Doing it naturally is preferable to trying to be something you’re not, said Michael Davidson, director of Tourism Walla Walla, the city’s year-old promotional arm.
“Ultimately you are what you are, and if that’s something people would like to be part of, that’s great,” Davidson said. “Manufactured destinations, to me, they’re horrible.”
Davidson and other Walla Walla residents frequently commented on the town’s authenticity, the fact that locals, not just tourists, shop downtown, too.
“You can go downtown and buy a pair of socks,” Davidson said.
Playing to Madras’ strengths
For Madras, according to the Downtown Foundation’s Bishop, it’s all about location and size. The city is less than an hour north of Bend and smaller than Bend and Redmond.
It’s a tactic that Madras leaders have already seized upon.
“I think Madras particularly has the advantage of being part of the whole Bend regional drive,” Bishop said. “I think that’s a very realistic opportunity.”
To be successful, though, leaders from all parts of the community need to share a vision, said Davidson, of Tourism Walla Walla.
“There was an understanding by the local business community and the city that there was something here and how can we take advantage of it,” Davidson said.
In the late 1990s, once tourists began to discover the city, Walla Walla nudged the process along by adopting a lodging tax to fund tourism promotion, said City Manager Duane Cole.
“I think we’ve kind of developed a brand and become a destination through that investment,” Cole said.
Now the region targets its relatively limited promotions budget to wealthy wine drinkers in Seattle and Portland.
What prison?
Maybe the most important lesson Madras can learn from Walla Walla is that if your city is someplace people want to go, they won’t care if there’s a prison there or not. It just happens that most towns with prisons aren’t the sort of places people usually visit.
“I can’t think of any time I didn’t go someplace because there was a pen there,” said Elizabeth Martin-Calder, executive director of Walla Walla Valley Wine Alliance.
The prison doesn’t seem to be keeping tourists away from Walla Walla. From north-facing rooms at the Holiday Inn Express here, guests enjoy an unobstructed view of the Washington State Penitentiary, home to the state’s most dangerous criminals. At night, especially, the blaring lights can’t be missed.

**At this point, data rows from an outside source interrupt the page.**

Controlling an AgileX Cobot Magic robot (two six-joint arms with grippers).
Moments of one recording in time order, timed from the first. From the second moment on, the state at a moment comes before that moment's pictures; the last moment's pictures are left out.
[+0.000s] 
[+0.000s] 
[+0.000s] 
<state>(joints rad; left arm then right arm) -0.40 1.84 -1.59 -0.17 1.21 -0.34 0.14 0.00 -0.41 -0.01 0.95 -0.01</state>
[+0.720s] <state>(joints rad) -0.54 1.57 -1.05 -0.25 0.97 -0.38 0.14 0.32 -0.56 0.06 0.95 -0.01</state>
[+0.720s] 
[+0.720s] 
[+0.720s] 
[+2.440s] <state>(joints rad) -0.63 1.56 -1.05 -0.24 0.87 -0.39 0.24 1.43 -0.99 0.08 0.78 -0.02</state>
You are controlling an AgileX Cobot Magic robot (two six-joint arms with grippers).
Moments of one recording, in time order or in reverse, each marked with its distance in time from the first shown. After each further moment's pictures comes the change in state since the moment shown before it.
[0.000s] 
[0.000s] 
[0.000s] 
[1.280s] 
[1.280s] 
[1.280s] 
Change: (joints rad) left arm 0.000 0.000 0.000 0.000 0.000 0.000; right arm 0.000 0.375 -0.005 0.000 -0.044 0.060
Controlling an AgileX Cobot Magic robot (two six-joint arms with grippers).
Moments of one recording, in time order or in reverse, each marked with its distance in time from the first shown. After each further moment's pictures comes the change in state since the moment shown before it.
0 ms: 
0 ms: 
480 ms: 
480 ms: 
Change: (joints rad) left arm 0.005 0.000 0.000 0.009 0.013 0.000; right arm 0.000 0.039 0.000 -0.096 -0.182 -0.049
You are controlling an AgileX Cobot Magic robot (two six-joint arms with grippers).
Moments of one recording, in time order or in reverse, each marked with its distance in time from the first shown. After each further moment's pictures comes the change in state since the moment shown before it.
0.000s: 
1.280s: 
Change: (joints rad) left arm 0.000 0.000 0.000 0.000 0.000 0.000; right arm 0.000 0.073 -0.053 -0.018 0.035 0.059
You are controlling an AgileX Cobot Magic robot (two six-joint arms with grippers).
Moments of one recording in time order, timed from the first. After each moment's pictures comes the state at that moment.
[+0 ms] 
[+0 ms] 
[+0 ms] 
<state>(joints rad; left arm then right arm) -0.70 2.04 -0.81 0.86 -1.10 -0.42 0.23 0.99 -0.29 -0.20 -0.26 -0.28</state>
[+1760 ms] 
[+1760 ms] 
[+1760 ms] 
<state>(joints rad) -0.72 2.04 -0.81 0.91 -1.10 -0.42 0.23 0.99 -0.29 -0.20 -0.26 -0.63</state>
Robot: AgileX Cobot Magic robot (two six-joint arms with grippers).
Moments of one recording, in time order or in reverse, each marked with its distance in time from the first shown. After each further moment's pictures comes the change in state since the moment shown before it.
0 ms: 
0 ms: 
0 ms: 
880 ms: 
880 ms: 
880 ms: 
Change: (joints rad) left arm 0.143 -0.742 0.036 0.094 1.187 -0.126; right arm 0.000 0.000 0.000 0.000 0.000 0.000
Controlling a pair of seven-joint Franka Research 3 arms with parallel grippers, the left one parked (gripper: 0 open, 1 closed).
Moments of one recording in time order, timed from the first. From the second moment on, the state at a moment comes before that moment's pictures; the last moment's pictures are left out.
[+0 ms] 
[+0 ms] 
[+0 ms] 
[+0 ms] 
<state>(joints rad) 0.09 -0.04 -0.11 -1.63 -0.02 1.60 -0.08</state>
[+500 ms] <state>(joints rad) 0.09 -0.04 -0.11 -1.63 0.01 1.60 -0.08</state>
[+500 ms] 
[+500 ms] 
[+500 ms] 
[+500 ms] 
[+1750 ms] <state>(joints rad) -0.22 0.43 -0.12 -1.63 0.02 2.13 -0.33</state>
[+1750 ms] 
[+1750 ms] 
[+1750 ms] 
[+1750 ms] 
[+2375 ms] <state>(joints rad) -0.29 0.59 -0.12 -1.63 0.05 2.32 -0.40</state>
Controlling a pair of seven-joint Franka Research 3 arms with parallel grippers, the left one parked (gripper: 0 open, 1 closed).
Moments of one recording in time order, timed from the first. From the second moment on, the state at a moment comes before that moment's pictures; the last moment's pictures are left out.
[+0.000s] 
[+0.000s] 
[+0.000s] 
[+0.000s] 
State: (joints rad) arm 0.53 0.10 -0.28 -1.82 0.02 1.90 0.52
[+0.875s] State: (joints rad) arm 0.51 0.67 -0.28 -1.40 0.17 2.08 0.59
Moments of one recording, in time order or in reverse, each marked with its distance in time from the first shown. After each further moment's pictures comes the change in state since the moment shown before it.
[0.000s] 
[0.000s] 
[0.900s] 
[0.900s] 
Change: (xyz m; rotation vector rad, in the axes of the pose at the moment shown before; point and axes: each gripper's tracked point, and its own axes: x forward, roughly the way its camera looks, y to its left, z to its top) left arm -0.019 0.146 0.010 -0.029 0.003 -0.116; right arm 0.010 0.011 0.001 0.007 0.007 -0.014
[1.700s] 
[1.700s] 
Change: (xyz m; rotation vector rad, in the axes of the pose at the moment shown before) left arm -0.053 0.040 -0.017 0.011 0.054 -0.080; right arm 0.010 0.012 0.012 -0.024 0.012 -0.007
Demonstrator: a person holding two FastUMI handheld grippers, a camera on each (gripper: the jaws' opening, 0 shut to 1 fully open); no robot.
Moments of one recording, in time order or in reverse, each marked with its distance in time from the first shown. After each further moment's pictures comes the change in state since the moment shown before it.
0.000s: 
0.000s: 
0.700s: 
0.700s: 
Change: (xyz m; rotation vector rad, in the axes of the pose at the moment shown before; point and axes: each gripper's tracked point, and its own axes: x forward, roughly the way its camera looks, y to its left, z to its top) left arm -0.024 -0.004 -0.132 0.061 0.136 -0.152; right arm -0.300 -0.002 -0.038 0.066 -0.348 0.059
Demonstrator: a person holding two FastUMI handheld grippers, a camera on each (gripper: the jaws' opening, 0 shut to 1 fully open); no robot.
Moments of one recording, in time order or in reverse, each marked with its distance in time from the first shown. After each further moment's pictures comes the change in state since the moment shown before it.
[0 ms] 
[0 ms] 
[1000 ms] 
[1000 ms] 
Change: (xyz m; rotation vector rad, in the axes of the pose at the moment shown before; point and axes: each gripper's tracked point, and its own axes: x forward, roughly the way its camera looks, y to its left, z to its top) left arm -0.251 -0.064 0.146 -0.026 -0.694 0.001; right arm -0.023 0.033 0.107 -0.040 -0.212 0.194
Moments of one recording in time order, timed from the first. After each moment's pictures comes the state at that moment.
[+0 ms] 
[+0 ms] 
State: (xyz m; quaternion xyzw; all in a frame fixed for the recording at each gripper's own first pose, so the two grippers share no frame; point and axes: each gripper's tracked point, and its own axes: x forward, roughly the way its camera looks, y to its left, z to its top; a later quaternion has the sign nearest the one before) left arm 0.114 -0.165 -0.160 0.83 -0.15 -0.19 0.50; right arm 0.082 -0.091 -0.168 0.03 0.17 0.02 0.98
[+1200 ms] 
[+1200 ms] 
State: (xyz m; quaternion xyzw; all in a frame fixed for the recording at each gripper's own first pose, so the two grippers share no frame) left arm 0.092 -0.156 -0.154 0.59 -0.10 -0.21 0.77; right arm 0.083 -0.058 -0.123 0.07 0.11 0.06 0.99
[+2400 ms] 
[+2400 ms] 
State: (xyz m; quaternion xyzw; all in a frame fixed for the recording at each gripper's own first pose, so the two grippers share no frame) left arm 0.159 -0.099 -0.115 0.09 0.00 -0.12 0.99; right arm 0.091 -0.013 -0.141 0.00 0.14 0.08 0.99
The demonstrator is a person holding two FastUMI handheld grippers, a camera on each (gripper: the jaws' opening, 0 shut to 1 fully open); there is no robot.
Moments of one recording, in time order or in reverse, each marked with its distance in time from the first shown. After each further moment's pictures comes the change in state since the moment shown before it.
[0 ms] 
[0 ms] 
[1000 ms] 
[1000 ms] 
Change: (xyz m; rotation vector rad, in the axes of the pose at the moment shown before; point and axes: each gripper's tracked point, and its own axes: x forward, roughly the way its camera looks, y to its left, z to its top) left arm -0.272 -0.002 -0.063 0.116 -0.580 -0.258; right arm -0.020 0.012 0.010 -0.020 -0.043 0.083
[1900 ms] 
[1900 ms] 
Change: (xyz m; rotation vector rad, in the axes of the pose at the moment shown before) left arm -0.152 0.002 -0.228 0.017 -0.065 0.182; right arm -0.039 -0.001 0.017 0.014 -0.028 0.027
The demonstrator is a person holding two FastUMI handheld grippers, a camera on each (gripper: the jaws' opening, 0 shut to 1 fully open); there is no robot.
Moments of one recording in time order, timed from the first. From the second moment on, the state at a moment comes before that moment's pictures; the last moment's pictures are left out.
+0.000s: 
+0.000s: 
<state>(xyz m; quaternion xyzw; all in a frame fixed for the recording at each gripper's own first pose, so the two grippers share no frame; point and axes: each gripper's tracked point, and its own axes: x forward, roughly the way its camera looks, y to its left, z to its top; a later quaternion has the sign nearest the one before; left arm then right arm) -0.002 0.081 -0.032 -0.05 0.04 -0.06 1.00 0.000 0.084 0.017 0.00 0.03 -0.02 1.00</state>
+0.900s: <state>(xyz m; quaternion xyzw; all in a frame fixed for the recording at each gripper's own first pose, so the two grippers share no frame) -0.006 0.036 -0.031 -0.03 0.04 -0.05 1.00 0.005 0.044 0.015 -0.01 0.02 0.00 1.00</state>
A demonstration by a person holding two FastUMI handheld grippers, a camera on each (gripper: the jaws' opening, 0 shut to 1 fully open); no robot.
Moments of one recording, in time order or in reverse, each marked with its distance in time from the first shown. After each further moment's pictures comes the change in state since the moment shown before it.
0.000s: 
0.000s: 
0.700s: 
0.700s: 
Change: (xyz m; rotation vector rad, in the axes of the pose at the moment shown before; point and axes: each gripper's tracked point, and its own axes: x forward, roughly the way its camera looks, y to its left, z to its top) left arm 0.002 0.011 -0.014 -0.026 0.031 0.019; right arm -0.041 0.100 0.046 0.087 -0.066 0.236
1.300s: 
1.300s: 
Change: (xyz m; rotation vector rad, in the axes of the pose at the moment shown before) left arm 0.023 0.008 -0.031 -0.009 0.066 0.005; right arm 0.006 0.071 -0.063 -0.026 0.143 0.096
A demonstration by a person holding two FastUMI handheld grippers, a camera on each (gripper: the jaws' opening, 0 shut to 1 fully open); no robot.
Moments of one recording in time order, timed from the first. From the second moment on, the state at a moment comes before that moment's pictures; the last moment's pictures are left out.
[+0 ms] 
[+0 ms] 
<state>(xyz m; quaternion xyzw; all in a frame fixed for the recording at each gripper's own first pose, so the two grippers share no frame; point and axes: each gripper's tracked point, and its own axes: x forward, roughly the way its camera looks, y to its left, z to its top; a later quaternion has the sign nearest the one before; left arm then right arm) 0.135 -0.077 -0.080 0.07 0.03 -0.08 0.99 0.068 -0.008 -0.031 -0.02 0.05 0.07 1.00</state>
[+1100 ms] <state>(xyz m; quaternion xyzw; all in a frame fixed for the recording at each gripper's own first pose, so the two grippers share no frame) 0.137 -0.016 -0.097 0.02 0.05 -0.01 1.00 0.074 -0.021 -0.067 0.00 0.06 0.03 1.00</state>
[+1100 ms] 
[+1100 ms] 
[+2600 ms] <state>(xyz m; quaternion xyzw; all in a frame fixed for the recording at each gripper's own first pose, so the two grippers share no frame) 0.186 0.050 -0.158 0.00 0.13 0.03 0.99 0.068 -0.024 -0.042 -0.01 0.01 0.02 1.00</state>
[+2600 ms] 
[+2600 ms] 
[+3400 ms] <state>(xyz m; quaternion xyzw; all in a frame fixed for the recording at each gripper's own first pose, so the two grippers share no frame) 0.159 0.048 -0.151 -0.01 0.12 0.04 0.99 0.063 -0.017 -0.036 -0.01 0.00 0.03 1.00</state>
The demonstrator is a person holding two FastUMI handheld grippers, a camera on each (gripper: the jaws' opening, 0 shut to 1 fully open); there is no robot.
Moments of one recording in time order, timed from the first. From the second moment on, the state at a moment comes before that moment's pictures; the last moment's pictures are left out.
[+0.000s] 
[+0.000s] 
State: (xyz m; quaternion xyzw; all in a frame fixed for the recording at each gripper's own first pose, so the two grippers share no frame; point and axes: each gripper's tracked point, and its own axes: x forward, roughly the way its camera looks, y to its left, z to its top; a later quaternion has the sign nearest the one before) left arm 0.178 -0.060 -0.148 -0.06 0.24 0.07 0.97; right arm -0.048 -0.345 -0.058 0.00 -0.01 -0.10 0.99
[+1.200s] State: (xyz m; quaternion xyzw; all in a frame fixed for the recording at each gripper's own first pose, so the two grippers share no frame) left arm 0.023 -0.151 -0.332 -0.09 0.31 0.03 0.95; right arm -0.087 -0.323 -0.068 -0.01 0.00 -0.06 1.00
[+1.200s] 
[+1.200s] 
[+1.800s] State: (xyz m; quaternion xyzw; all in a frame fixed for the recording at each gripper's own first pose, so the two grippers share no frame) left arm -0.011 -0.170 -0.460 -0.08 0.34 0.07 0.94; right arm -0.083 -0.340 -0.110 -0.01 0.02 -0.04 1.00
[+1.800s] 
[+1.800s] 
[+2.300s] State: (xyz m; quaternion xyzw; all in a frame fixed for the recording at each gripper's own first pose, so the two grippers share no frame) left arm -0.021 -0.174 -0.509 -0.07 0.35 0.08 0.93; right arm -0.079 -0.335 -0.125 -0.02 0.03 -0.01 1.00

But few tourists who stay at the hotel ever guess that they’re looking at the high brick walls of a 119-year-old prison, said General Manager Liz Pierce.
“They think it’s a stadium,” Pierce said.
That’s proof that torrents of good press have swamped old ideas of Walla Walla as a prison town, Davidson said.
“Walla Walla gets so much positive attention these days,” Davidson said, “the prison doesn’t even register for most people.”
“We’ve knocked it down to number three now,” in people’s minds, Davidson said. “We figure it’s wine, onions and then penitentiary.”
Not everyone in the tourism business ignores the prison, though. Jim and Kathy Ruzicka’s Gotta Go Embroidery T-shirt shop makes good money selling the penitentiary to tourists.
“We use it a lot for humor,” Ruzicka said.
There’s an entire rack of prison humor T-shirts in the store, displaying slogans like “What’s your cell number?” “Hard Time served” and, in homage to the prison’s floodlights: “Walla Walla, we’ll leave the lights on.”